Instructions for the task: Print exactly those lines that run from the beginning of the data to the line bearing "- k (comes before", inclusive.

Data under study:
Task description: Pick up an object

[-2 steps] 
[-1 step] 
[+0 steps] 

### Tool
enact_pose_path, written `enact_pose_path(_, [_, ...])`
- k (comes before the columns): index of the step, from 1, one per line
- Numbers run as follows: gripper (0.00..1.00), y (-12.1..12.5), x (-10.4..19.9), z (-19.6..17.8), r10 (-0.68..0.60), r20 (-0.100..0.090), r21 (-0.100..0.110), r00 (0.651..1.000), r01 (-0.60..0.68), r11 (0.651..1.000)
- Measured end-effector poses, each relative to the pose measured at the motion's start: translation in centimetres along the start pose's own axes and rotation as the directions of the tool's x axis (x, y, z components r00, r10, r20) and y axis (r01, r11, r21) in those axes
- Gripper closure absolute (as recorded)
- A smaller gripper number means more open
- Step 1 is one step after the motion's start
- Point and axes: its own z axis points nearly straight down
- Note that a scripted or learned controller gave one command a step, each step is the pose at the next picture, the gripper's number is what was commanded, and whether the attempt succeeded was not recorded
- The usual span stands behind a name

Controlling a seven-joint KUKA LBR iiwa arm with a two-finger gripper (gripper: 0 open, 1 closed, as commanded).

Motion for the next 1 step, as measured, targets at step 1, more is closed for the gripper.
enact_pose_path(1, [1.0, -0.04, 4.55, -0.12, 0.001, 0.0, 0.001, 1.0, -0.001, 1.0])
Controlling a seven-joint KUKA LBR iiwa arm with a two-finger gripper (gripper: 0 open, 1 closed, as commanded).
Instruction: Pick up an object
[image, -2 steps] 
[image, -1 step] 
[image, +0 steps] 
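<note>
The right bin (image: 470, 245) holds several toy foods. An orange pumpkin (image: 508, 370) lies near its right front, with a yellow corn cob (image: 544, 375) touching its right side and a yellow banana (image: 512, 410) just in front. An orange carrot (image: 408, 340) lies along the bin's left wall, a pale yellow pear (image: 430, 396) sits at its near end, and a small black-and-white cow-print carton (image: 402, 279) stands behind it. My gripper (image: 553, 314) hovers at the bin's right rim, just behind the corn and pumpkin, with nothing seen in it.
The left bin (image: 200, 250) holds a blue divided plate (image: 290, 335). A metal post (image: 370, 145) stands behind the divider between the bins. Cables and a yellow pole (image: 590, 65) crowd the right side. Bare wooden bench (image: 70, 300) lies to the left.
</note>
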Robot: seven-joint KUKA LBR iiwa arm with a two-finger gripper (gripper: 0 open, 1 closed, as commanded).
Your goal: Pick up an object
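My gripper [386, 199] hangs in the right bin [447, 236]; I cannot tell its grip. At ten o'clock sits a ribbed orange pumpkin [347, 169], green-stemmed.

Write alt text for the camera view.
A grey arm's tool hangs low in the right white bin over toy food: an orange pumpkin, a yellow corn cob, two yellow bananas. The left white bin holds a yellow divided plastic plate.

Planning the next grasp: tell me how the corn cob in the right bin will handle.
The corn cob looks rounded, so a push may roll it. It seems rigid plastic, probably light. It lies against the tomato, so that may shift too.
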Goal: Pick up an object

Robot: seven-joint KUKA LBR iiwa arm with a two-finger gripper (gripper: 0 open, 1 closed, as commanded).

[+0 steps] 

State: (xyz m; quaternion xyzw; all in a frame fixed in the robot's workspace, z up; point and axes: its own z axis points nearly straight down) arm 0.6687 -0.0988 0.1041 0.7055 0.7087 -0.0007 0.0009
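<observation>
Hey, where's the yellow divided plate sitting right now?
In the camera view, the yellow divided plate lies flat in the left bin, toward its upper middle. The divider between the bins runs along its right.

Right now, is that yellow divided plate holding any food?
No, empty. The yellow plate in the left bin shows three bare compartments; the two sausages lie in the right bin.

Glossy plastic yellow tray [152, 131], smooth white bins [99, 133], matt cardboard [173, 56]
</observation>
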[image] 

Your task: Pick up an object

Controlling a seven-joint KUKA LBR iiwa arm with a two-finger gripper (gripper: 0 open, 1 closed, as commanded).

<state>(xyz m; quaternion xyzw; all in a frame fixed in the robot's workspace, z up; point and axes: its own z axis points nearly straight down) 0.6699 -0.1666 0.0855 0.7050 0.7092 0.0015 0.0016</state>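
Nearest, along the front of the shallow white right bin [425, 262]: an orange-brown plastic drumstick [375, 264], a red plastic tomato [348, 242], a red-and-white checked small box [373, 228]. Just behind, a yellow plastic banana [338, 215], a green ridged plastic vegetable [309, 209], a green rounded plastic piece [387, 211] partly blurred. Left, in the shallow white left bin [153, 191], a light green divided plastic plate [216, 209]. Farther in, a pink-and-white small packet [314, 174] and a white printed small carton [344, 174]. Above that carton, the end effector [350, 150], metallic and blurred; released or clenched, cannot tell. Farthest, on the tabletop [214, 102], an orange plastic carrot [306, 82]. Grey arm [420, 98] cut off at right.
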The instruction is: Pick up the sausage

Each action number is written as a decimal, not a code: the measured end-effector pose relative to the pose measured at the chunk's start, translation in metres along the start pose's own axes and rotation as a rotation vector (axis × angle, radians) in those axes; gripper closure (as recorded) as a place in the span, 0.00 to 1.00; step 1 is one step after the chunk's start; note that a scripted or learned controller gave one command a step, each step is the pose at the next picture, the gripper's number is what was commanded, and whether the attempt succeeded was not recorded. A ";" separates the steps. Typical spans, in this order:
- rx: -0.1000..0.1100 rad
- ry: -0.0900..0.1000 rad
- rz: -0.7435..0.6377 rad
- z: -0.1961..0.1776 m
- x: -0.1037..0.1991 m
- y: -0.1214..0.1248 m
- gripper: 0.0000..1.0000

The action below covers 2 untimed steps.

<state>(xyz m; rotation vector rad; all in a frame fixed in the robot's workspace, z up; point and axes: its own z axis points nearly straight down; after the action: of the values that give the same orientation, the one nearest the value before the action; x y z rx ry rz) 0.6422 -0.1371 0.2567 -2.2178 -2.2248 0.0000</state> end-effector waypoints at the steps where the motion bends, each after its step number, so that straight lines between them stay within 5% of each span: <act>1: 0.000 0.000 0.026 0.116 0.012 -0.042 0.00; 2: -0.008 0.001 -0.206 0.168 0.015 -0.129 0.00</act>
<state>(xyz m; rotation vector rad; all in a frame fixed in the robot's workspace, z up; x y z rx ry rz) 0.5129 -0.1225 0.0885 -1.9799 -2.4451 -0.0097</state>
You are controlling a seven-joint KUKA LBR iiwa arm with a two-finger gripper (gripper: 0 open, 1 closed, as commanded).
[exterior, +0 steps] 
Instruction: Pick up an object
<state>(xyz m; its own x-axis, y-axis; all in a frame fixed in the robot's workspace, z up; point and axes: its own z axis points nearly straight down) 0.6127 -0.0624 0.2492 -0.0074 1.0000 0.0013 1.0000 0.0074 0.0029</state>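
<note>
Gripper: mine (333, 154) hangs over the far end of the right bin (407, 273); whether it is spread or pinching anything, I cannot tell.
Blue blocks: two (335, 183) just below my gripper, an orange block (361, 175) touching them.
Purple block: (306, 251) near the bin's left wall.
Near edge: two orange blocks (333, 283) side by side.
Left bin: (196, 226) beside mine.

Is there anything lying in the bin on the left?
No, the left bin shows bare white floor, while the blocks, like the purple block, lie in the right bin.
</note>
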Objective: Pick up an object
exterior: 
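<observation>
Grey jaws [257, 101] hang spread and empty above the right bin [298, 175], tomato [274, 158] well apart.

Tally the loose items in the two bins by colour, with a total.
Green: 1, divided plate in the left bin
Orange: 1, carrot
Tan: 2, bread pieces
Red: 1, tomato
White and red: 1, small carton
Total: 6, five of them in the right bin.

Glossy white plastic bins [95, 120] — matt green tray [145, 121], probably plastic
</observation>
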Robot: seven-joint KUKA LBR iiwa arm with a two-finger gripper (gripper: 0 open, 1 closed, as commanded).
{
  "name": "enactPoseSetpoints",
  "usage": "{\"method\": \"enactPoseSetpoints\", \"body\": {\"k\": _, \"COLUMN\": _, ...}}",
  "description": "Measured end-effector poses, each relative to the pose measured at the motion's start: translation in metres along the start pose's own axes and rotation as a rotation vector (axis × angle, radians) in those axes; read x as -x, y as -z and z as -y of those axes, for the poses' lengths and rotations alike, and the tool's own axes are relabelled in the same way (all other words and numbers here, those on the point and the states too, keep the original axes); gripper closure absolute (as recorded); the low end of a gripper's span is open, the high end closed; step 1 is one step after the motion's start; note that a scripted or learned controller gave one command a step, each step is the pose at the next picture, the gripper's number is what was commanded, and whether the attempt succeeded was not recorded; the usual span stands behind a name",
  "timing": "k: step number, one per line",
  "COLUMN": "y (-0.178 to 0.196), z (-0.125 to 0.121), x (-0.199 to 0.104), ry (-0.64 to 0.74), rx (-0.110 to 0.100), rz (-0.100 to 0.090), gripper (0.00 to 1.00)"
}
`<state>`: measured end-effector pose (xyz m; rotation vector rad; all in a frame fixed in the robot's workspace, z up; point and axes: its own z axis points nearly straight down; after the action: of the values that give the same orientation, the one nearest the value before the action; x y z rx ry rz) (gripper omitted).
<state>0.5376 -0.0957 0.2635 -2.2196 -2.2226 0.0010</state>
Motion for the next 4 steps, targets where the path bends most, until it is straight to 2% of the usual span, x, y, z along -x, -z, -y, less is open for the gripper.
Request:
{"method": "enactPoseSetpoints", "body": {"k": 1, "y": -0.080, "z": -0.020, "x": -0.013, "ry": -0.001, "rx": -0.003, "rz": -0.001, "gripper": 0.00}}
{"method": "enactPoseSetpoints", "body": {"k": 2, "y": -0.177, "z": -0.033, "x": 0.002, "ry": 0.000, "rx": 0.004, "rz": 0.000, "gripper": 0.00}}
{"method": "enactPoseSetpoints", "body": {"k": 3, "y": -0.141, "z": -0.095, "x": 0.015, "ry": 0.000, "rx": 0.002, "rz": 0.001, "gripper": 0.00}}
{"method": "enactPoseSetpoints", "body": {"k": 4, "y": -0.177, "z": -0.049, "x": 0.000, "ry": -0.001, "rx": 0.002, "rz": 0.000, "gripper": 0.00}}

Task answer:
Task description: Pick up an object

[-2 steps] 
[-1 step] 
[+0 steps] 

### Tool
enact_pose_path, written `enact_pose_path(_, [_, ...])`
- k (comes before the columns): index of the step, from 1, one per line

No further answer is needed.